２周波数分析装置３音声認識装置４応答時間測定装置５総合判定装置６基準データメモリ７音声データメモリ８音声合成装置 2 Frequency analysis device 3 Speech recognition device 4 Response time measurement device 5 Comprehensive judgment device 6 Reference data memory 7 Speech data memory 8 Speech synthesis device

Claims

Claim: What is claimed is: 1. A voice input / output device for operating an information processing device by voice while responding to a user, in order to determine the gender of the user, an input voice of the user.

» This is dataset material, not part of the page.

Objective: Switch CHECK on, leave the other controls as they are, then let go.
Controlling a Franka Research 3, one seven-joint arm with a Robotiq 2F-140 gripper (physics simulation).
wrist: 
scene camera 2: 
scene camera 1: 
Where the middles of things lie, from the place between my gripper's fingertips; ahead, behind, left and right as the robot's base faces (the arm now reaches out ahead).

And a means for calculating the average value and comparing it with the reference frequency, and a means for measuring the speed of words from the time interval between words in order to determine the urgency of the user. , To measure the user's familiarity with the operation, measure the time required for response, the uniformity of the time interval between words, and the means for determining the type of word, and the standard for determining the type of user. , Means for pre-storing data indicating past user tendency analyzed from voice, means for judging the type of user by comparing the data of each judgment result with reference data, Judgment Correspond to the type of user that is, 1
A voice input / output device comprising a plurality of response messages for one operation, and a means for outputting a response message corresponding to the type of user specified from among them.